▶ REQUIRED WORK: Of all the lines below, return only those starting with the line holding "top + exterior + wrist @" and going on through the line holding "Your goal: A", exactly as written.

▶ DATA SHOWN:
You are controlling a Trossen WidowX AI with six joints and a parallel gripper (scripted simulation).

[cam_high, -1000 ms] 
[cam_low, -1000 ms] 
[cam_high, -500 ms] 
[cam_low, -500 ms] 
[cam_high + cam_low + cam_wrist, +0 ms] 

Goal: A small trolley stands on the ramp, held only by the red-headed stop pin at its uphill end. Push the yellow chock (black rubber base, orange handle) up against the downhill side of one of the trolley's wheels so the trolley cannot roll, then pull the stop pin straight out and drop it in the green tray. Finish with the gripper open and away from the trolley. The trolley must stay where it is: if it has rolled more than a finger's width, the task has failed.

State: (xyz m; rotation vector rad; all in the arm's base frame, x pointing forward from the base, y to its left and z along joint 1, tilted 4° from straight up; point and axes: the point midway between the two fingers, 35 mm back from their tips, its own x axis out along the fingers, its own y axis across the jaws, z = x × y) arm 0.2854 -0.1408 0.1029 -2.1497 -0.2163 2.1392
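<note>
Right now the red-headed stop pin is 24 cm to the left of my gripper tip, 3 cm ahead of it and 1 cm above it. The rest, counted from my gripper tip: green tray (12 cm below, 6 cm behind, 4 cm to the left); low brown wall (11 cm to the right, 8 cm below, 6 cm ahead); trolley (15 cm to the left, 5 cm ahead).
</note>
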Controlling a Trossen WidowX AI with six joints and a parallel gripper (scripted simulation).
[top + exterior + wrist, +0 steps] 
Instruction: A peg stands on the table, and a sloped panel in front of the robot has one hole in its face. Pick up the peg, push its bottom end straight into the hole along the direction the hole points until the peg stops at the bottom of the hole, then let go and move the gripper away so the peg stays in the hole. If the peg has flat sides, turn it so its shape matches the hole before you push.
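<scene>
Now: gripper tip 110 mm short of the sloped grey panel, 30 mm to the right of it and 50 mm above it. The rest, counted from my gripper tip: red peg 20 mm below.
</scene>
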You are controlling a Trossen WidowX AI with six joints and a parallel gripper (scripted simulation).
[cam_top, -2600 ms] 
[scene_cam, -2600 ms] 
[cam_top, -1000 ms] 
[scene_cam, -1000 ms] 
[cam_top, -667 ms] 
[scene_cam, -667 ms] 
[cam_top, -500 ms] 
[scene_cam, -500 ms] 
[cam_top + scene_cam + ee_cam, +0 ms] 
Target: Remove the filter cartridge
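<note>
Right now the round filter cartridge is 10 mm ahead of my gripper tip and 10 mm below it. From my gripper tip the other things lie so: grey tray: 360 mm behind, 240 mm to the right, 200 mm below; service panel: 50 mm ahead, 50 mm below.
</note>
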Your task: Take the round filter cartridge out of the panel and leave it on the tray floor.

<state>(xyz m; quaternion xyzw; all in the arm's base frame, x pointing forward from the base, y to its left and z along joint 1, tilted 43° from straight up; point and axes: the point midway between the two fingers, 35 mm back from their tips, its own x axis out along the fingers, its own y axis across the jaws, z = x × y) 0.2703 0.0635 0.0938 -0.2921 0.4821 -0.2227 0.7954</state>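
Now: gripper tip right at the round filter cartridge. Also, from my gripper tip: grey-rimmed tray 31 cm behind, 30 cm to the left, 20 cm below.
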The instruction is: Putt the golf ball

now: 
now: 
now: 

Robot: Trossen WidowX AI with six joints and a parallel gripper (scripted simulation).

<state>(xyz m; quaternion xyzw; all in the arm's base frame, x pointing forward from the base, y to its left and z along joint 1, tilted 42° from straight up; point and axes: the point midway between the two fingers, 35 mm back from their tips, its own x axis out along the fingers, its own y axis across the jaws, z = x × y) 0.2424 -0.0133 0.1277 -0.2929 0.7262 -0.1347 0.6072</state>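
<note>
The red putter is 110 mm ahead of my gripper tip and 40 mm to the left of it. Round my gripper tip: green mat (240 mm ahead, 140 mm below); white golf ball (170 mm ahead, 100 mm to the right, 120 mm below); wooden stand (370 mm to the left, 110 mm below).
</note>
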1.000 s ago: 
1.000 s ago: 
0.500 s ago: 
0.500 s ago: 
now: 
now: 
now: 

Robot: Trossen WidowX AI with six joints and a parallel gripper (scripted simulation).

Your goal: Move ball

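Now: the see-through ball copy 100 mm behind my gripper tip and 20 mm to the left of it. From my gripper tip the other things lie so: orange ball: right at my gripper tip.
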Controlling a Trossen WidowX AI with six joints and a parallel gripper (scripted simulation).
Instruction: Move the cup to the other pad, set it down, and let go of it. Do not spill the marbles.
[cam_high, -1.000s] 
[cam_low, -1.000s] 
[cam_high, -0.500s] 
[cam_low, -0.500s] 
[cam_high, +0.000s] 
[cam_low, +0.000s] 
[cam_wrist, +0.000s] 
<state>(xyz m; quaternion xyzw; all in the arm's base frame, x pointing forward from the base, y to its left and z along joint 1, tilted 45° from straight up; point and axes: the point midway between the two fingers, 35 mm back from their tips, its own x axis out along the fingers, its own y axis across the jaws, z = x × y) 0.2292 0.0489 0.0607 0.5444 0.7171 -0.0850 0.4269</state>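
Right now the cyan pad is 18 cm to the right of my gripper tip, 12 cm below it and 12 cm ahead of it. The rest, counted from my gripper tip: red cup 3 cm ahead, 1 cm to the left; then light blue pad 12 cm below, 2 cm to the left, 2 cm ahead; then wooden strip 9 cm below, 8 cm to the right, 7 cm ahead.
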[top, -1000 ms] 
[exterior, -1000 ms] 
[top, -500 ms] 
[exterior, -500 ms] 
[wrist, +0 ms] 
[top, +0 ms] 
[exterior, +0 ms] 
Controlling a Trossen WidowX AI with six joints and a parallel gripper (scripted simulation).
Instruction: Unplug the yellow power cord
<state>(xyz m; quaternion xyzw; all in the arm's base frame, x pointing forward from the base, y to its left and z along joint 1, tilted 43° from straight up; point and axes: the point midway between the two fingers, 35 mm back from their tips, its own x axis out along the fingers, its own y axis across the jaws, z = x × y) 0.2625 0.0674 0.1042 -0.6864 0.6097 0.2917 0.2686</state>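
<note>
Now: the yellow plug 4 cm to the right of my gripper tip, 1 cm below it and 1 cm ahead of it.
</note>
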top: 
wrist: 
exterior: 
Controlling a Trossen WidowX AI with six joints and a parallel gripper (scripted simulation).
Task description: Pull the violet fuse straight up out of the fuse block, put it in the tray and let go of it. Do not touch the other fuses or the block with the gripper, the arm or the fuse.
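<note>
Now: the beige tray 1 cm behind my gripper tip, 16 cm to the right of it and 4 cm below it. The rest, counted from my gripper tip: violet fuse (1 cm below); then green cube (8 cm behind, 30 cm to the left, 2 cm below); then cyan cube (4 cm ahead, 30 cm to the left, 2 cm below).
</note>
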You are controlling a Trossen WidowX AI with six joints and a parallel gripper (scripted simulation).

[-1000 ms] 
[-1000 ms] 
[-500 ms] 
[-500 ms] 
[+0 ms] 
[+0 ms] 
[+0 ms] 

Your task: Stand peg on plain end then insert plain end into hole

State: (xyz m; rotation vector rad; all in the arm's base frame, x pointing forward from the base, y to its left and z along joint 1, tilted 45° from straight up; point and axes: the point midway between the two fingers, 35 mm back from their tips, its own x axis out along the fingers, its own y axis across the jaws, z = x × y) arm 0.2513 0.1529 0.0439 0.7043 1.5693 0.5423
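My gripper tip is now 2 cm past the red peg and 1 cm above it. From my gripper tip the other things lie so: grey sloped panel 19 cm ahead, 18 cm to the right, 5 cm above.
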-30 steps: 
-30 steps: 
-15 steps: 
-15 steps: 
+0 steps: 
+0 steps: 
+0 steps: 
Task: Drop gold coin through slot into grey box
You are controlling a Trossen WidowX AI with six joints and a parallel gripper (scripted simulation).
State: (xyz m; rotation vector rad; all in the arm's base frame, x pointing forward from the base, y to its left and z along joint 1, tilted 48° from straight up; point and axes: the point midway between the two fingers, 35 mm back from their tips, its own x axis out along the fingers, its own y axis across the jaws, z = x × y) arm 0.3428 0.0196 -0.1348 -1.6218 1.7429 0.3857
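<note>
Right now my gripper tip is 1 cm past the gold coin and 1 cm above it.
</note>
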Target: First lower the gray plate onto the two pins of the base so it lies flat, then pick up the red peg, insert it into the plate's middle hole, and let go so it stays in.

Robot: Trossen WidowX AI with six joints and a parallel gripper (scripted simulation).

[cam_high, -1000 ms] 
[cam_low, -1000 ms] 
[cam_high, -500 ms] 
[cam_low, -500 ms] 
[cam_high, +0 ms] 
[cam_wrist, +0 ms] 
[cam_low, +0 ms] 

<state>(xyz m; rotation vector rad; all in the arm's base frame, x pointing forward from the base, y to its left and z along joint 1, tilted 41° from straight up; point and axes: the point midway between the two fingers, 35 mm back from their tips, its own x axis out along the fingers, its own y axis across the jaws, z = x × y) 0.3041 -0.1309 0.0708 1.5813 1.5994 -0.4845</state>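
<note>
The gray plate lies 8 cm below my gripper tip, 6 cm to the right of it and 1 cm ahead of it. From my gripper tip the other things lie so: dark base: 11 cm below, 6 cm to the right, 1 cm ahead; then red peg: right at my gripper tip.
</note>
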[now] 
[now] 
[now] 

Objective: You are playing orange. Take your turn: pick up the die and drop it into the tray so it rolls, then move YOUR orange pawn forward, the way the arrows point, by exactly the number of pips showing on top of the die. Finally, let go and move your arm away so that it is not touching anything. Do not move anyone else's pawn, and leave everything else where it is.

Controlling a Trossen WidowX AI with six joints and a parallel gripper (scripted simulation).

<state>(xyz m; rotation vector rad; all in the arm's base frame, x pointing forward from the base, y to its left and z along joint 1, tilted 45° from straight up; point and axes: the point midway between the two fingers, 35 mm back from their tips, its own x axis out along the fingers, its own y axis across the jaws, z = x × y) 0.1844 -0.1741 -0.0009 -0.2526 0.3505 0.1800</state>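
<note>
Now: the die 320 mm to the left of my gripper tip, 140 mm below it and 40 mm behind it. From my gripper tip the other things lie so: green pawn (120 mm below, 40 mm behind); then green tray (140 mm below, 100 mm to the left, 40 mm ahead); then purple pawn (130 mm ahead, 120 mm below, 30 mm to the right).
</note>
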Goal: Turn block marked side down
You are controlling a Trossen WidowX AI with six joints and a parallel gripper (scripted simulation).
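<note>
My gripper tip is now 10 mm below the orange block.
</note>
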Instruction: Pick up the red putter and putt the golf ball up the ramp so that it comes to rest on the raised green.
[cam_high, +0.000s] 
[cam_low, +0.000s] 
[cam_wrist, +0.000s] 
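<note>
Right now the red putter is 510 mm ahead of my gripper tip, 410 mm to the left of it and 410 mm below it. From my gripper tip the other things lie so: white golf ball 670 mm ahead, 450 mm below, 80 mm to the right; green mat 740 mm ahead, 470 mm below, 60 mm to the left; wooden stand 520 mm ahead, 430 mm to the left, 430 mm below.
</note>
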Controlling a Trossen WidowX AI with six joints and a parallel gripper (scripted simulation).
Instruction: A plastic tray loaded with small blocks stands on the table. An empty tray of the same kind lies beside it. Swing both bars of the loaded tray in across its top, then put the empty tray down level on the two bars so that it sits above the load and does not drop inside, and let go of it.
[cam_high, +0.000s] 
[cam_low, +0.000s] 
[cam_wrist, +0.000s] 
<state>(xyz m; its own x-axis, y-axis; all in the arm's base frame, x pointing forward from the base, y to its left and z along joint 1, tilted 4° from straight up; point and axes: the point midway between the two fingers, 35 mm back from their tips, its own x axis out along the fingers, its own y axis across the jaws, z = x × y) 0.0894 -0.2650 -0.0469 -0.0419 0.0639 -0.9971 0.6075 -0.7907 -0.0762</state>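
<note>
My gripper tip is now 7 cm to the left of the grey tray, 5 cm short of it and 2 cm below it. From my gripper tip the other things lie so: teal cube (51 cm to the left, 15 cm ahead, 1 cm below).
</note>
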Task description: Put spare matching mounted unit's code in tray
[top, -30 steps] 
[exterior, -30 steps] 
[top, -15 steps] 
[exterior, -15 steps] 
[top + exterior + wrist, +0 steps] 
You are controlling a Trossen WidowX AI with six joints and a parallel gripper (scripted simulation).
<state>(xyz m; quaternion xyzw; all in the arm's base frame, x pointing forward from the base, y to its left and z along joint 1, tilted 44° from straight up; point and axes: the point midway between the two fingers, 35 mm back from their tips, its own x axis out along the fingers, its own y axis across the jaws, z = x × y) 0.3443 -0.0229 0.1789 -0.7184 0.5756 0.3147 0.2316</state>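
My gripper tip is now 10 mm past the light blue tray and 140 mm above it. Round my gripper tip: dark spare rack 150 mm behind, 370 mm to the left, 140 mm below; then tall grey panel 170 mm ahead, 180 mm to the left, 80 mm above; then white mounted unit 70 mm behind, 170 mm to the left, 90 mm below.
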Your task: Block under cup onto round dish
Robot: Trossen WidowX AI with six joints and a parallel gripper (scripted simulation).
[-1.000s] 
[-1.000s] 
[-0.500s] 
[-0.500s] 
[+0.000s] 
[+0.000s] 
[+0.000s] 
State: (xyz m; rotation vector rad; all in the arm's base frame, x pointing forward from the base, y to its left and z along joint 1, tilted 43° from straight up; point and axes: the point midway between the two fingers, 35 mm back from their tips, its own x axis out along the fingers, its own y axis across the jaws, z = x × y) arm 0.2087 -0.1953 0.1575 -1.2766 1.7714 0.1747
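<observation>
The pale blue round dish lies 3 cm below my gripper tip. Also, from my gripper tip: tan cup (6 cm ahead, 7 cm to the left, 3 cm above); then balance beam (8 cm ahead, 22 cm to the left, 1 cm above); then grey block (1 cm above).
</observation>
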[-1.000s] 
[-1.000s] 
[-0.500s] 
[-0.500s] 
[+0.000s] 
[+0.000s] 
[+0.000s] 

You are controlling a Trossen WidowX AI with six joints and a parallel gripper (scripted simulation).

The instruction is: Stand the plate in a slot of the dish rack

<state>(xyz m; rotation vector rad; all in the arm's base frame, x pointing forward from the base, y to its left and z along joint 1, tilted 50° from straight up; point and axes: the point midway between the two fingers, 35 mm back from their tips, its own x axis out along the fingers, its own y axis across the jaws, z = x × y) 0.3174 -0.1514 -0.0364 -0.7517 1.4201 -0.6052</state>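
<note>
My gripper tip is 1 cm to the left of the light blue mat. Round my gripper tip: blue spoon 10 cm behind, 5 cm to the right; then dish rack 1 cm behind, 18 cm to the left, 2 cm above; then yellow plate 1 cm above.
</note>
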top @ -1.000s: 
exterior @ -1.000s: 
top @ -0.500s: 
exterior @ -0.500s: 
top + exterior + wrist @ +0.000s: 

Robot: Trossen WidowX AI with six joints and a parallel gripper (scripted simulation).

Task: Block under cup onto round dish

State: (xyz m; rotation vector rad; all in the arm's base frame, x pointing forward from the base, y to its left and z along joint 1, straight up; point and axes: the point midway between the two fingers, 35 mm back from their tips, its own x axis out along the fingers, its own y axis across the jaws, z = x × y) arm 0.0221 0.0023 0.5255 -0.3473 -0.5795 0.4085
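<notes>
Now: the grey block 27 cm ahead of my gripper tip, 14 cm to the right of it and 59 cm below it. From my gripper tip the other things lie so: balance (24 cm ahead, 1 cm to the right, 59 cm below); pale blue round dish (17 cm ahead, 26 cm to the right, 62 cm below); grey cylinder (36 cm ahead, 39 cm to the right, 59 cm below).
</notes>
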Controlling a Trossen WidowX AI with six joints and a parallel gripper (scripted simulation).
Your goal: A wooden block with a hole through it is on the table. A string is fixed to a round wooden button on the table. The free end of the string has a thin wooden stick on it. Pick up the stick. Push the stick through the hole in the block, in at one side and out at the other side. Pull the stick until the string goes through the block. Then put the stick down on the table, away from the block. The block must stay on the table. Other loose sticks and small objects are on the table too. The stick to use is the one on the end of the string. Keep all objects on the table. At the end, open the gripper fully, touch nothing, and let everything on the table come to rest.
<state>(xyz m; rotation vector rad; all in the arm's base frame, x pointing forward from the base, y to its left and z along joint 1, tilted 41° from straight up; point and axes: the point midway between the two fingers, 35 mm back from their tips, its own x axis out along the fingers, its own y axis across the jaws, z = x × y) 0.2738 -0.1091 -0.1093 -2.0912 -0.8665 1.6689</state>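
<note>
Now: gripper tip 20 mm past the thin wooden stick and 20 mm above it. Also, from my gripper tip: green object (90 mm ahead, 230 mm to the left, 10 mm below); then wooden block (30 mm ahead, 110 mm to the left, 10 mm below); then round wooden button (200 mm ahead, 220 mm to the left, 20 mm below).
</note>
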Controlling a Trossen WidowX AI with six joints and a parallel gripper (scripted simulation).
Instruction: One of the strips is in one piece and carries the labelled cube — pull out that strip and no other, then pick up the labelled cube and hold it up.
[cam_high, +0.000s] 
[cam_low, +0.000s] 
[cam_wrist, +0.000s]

▶ ANSWER TO THE PROBLEM:
top + exterior + wrist @ +0.000s: 

Robot: Trossen WidowX AI with six joints and a parallel gripper (scripted simulation).

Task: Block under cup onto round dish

State: (xyz m; rotation vector rad; all in the arm's base frame, x pointing forward from the base, y to its left and z along joint 1, straight up; point and axes: the point midway between the two fingers, 35 mm back from their tips, its own x axis out along the fingers, its own y axis across the jaws, z = x × y) arm 0.0221 0.0023 0.5255 -0.3473 -0.5795 0.4085
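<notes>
Now: the grey block 27 cm ahead of my gripper tip, 14 cm to the right of it and 59 cm below it. From my gripper tip the other things lie so: balance (24 cm ahead, 1 cm to the right, 59 cm below); pale blue round dish (17 cm ahead, 26 cm to the right, 62 cm below); grey cylinder (36 cm ahead, 39 cm to the right, 59 cm below).
</notes>
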Controlling a Trossen WidowX AI with six joints and a parallel gripper (scripted simulation).
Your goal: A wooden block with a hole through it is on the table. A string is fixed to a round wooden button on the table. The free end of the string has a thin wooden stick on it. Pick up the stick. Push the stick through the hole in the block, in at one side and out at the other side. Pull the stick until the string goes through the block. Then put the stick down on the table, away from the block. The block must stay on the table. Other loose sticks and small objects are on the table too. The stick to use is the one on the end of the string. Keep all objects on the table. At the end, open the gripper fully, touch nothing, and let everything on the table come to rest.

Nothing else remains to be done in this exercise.